Pronto, la auxiliaron los leñadores abriendo el lobo en dos; y así pudo salir también la abuelita, que estaba igualmente viva, aunque desmayada del susto.

Cuando horas después apareció la mamá tal como lo había prometido, caperucita llorando amargamente, confesó su desobediencia y las terribles consecuencias que de ellas habían derivado. Por no haber seguido el camino del medio más polvoriento, por más seguro como mamá le había indicado, tropezó con el lobo y por haberle contado a ese desconocido, la enfermedad de su abuelita y donde vivía; por todas esas desobediencias fue devorada.

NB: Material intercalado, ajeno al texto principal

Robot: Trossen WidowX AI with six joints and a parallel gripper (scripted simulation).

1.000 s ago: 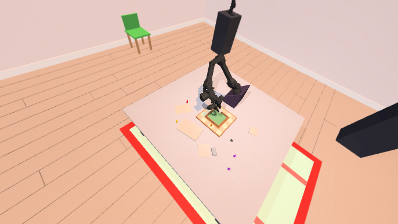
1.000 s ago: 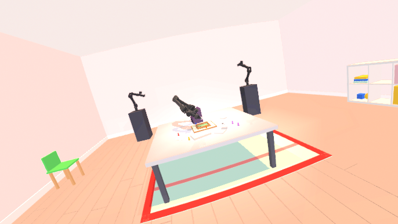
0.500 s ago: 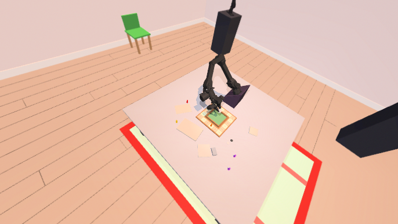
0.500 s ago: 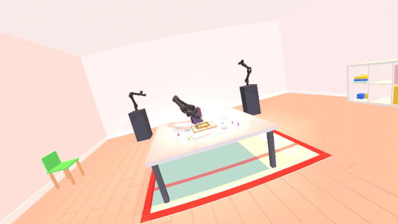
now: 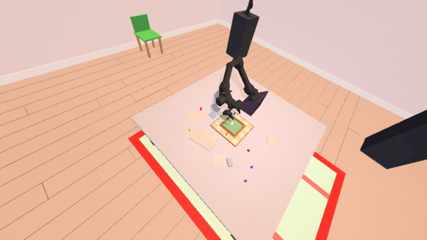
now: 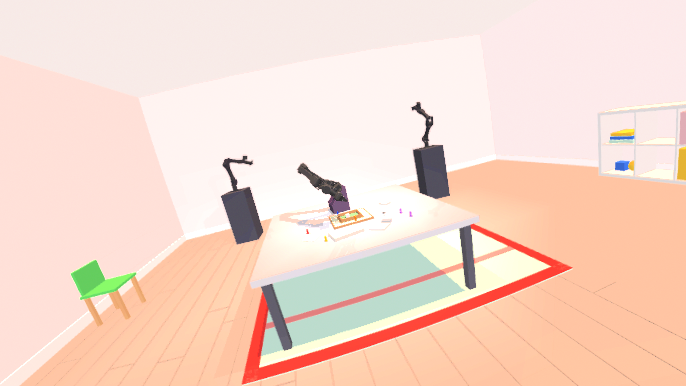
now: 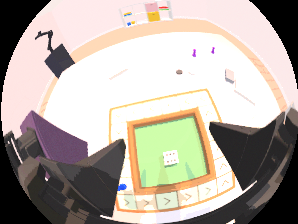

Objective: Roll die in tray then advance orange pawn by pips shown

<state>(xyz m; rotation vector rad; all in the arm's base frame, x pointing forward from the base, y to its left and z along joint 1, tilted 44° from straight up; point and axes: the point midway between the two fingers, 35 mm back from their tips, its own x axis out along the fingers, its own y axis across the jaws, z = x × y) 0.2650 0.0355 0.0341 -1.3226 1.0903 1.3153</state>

Y hubiera muerto, al no haber la Divina Providencia, dispuesto la asistencia de esos dos leñadores.

Caperucita se quedó viviendo con su abuelita, hasta que esta estuvo completamente restablecida. A menudo pensaba en todo lo que por su desobediencia la había pasado y prometía a su mamá seguir en adelante sus consejos con fidelidad. Y así sucedido, en efecto, no se contentó con las promesas y lo que cambió completamente y se convirtió en, una niña atenta, seria y obediente.

Después de un tiempo de lo ocurrido, solicitó y obtuvo de su mamá la autorización para ir con una amiga a pasear por el bosque. Se acordaba mucho el corderito y quería dar en su casa una agradable sorpresa. Con ánimo y decisión se introdujo en el bosque y llevó a su compañera a través de montes y valles, como si siempre hubiera vivido por aquellas soledades. Sin pérdida de tiempo, se presentaron bien pronto en la choza de los pastores. Apenas la divisó el perro, cesó de ladrar y se acercó a ellas contento por haber encontrado de nuevo a su amiguita.

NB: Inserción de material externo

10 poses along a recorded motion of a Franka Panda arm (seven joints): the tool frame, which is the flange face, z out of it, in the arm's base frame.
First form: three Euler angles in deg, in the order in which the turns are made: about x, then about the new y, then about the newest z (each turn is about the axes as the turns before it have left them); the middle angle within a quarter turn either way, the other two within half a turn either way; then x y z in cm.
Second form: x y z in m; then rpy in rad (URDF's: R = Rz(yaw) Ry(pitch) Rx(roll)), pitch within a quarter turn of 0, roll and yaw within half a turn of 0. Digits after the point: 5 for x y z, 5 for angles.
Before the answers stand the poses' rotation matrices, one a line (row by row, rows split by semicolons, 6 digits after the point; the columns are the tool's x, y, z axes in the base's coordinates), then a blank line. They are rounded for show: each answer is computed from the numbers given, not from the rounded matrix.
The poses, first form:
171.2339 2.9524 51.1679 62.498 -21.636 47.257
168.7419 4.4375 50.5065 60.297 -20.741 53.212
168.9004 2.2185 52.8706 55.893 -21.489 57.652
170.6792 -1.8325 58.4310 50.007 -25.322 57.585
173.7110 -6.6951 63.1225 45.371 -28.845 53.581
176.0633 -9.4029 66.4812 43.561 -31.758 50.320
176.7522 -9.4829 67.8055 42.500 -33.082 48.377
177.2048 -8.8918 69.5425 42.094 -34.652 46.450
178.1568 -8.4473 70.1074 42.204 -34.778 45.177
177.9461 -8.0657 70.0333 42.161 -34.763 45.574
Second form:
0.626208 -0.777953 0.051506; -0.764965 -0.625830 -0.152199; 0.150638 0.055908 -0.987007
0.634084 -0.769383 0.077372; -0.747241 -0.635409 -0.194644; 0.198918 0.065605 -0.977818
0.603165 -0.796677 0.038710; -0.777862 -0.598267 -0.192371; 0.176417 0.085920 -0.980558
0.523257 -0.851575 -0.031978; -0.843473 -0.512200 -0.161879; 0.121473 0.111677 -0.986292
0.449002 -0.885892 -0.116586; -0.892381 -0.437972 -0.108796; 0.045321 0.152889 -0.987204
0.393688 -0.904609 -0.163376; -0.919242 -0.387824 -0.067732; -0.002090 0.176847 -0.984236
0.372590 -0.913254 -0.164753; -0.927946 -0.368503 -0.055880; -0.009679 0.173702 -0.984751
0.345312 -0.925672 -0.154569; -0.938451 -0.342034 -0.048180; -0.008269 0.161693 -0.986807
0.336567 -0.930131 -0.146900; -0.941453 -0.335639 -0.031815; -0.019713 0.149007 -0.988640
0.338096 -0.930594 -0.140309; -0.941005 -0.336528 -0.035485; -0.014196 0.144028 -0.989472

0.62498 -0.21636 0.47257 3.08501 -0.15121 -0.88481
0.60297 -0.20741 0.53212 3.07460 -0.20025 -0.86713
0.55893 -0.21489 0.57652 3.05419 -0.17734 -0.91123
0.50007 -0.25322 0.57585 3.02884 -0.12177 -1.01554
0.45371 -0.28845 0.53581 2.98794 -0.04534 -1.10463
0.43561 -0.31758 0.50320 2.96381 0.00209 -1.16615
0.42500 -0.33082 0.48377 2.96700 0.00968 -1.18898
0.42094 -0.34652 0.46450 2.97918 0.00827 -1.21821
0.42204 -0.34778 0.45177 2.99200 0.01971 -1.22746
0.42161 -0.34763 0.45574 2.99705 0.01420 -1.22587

Caperucita vio que salía humo de la chimenea, lo cual se alegró mucho, pues era señal segura de que estaba el dueño y podría hablar con él. Y así sucedió, porque apenas el pastor oyó hablar de las niñas, salió la puerta y las invitó a pasar con mucha amabilidad. Ellas aceptaron complacidas. Y ya en la humilde choza merendaron con él y oyeron interesantísimas historias de su vida por aquellos parajes. En el momento oportuno, Caperucita aprovechó para contar sus propias aventuras y concluyó pidiéndole el lindo corderito de la cintita roja El pastor y la escuchó con interés y éxito de buen grado hacerle el obsequio. Y fue más allá de su generosidad, pues regaló además a las niñas, sendos quesos que él mismo había fabricado. Caperucita se echó el cordero al hombro y muy contenta, llegó a su casa, siendo su presencia motivo de grande alegría para todos. Era el premio por su obediencia.